People sometimes ask — why would Allah test a prophet this way? Why demand the sacrifice of a child?
But here is what we must understand: Allah never intended for Ismail to die. The ram was always going to come. The point was never the death of the son. The point was the state of the father’s heart.
Would Ibrahim choose Allah over everything — over comfort, over reason, over love itself? Would he place his tawakkul above his terror?
He would. He did.
And in that single act of submission, Ibrahim (AS) became the model of what it means to be Muslim. The word Islam itself — surrender to Allah — finds its most complete human expression in this very moment on that mountain.
This is what we are remembering every Eid. Every Qurbani. Every time the knife falls and the takbeer rises.
We are saying: We choose You, ya Allah. Above everything.

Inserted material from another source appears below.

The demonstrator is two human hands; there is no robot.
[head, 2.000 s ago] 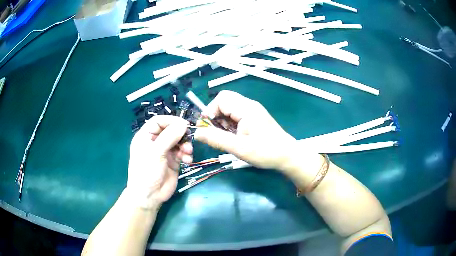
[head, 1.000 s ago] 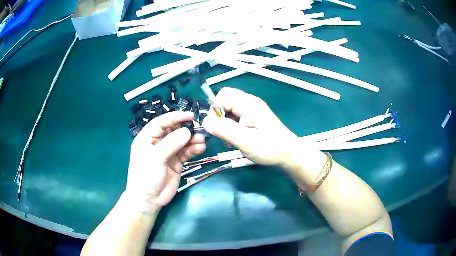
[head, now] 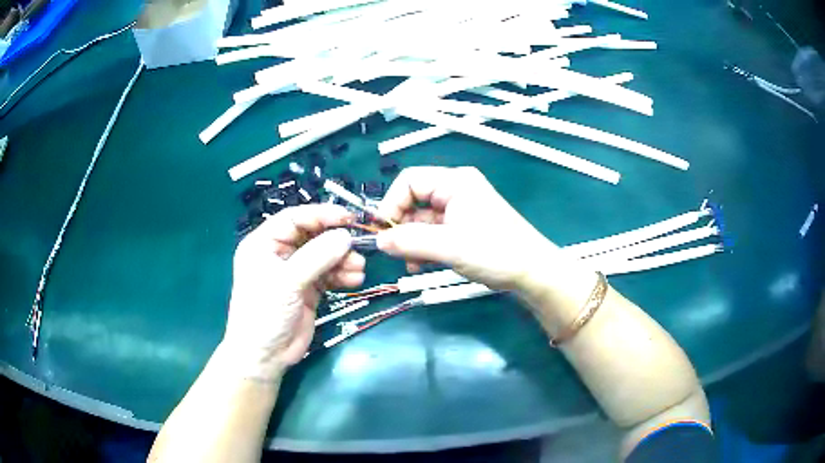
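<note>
My left hand (head: 294, 262) pinches a small dark piece, which looks like a connector housing (head: 364, 242), between thumb and fingers. My right hand (head: 452, 226) holds thin coloured wire leads (head: 382, 224), orange and yellow among them, at the housing's right side. A short white sleeve piece (head: 344, 193) sticks up to the left from the right fingertips. Fingers partly hide the wire ends. Sleeved harnesses (head: 656, 247) lie beneath and right of my right hand, with coloured wire ends (head: 371, 316) near my left hand and blue ends at the far right.
Black housings (head: 271, 194) lie heaped just behind my hands. White tubing (head: 425, 77) is piled at the back. An unsleeved wire bundle (head: 90, 172) runs down the left side, near a small carton (head: 185, 38). A short cable branch (head: 773, 88) lies at the back right.
The white sleeve piece at my right fingertips has tilted further left. My hands have come closer together than a second ago, with the wires now against the dark piece.
</note>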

The Legacy We Carry Into Dhul Hijjah
Ibrahim (AS) is not merely a historical figure. He is — as the Qur’an calls him — Imam, a leader for all of humanity. The father of prophets. A man whose lineage carried Musa (AS), Isa (AS), and the seal of all prophets, Muhammad (peace be upon him) himself.
The rituals of Hajj are a living, breathing re-enactment of Ibrahim’s story. The Sa’i between Safa and Marwa? That is Hajar (AS), his wife, running desperately for water for baby Ismail. The stoning of the Jamarat? That is the rejection of Shaytan, who tempted Ibrahim three times on his walk to the sacrifice. The Tawaf around the Kaaba? That is the house Ibrahim and Ismail built together with their own hands, brick by blessed brick.

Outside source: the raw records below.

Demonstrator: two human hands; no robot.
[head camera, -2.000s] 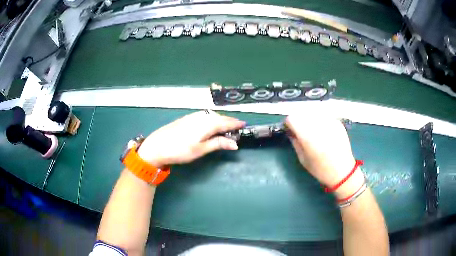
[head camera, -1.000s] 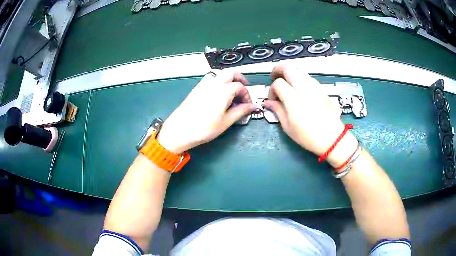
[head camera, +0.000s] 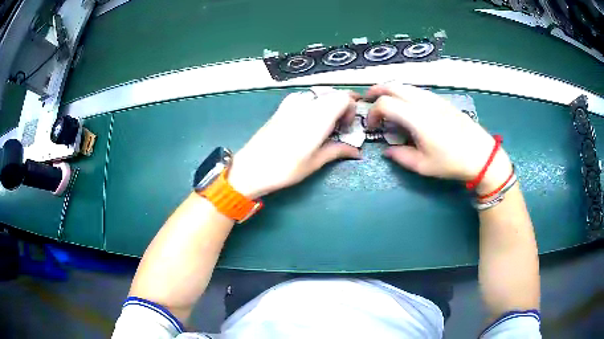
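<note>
A silver-grey tabbed plate (head camera: 356, 134) lies on the dark-green worktop under my hands. Its right end shows past my right hand, and most of the rest is covered. My left hand (head camera: 301, 136) has its fingers on the plate's left part, with the thumb below a pale tab. My right hand (head camera: 420, 132) has its fingers curled on the plate just to the right. The fingertips are close together around a small dark gap between two tabs. Whether they pinch a small piece cannot be seen.
A black ring-faced plate (head camera: 351, 58) rests on the pale rail (head camera: 165, 83) beyond my hands. Another black ring-faced plate (head camera: 588, 162) lies at the far right. A bracket with a black knob (head camera: 65, 130) and a black roller (head camera: 41, 175) stand at the far left.
The view has tilted down, and the far row of parts has left it. The plate has gone from raised between my hands to flat on the worktop. My fingers have shifted slightly right along it.
</note>
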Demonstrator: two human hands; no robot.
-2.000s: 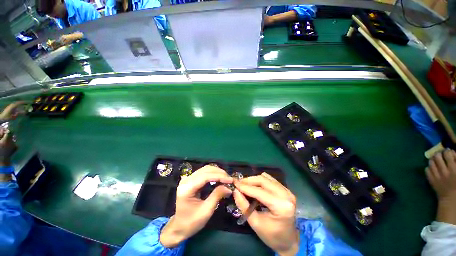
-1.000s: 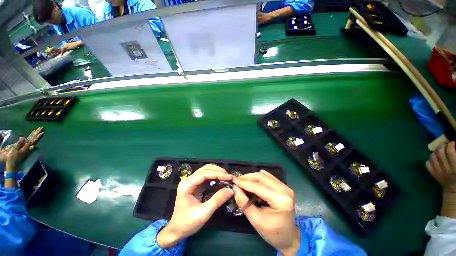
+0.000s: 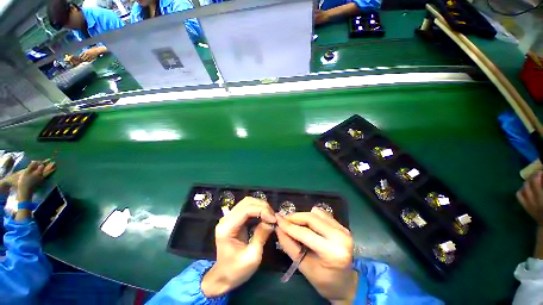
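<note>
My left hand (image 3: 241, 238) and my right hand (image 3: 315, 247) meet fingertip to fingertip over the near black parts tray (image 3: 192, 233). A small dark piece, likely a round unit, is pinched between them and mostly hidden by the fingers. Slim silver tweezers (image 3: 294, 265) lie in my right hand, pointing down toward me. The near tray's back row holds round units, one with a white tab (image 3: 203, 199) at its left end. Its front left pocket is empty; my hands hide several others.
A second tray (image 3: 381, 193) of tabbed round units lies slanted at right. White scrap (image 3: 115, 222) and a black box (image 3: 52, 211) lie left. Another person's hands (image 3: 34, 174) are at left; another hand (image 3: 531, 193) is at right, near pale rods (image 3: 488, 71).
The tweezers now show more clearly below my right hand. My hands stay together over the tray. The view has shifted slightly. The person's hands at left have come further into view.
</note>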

Every single pilgrim in Makkah right now is inside the story of Ibrahim.
And so are we. Right here. Right now.
What Qurbani Asks of Us Today
When you give your Qurbani this Dhul Hijjah, it is not simply a transaction. It is not a box to tick or a ritual to complete before the afternoon is done.
It is a statement.
You are declaring — with your wealth, your intention, your time — that you submit. That you give. That you choose Allah (SWT) above your attachment to dunya. The scholars remind us that before performing Qurbani, those who follow the Hanbali madhab — and indeed, the guidance of many prominent scholars — should refrain from cutting their hair, nails, or skin from the 1st of Dhul Hijjah until after the sacrifice is complete. It is a small act of solidarity with the pilgrims in Makkah. A quiet signal to yourself that these are not ordinary days.
And they are not.
Perform your Qurbani with the niyyah — the intention — of Ibrahim (AS). Not out of habit. Not because it is culturally expected. But because you genuinely mean to draw closer to Allah (SWT) through this act of giving.

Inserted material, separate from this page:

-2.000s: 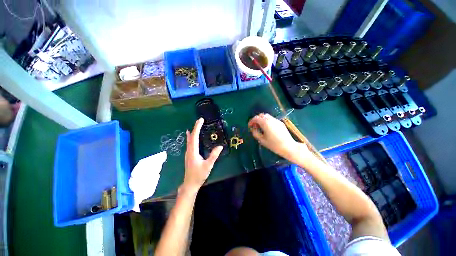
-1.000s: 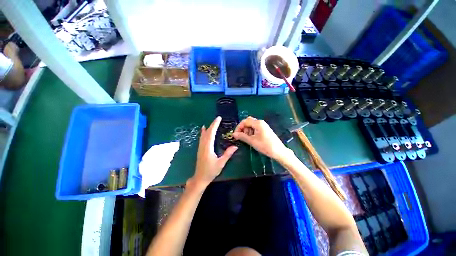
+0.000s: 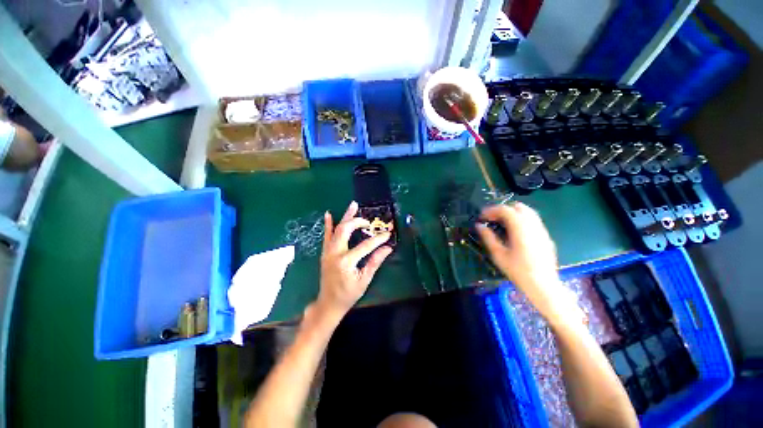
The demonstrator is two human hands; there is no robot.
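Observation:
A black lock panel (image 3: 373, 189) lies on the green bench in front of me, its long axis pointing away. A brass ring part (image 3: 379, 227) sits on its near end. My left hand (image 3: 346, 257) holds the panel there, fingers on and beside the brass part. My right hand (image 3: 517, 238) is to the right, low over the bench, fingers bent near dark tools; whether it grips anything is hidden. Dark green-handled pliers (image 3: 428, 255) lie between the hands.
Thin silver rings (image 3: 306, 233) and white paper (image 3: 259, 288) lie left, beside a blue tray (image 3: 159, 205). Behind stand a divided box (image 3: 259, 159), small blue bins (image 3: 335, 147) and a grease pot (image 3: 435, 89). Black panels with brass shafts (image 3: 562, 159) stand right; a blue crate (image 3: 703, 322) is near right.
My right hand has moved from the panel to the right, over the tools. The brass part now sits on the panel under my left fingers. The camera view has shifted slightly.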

This Eid, while you celebrate with your family, while the meat is divided and the neighbourhoods fill with the smell of cooking fires, remember the millions across our Ummah who will see this day without enough food on their tables. The families in war-ravaged lands. The children in refugee camps. The elderly who have no one left.
Your Qurbani can reach them. Your sacrifice can feed them. And in doing so, you are continuing the legacy of a man who gave everything — and, in giving everything, received something far greater in return.
The friendship of Allah (SWT) Himself.
A Reflection Before These Days Begin
Ibrahim (AS) was not born a prophet. He was not handed certainty on a silver platter. He thought. He questioned. He searched. He submitted — and then the miracles came.
We are not so different from him. We too live in a world full of idols — not carved from stone, but fashioned from money, status, ego, and distraction. We too are tested. In our families. In our finances. In our faith.
The question Ibrahim (AS) answered, we must answer too — in our own lives, in our own quiet moments, when no one is watching:
When it costs something real — do I still choose Allah?
May this Dhul Hijjah be the season in which we answer with the same courage Ibrahim (AS) did.
May our Qurbani be accepted. May our intentions be pure. May the Barakah of these sacred days pour into our homes, our families, and our Akhirah.
Taqabbal Allahu Minna Wa Minkum.
May Allah accept from us, and from you — just as He accepted from Ibrahim (AS) and his beloved son, on that mountain, on that day, when surrender became the most beautiful thing in the world.
Eid Mubarak, dear Ummah. Give generously. Love deeply. Submit completely.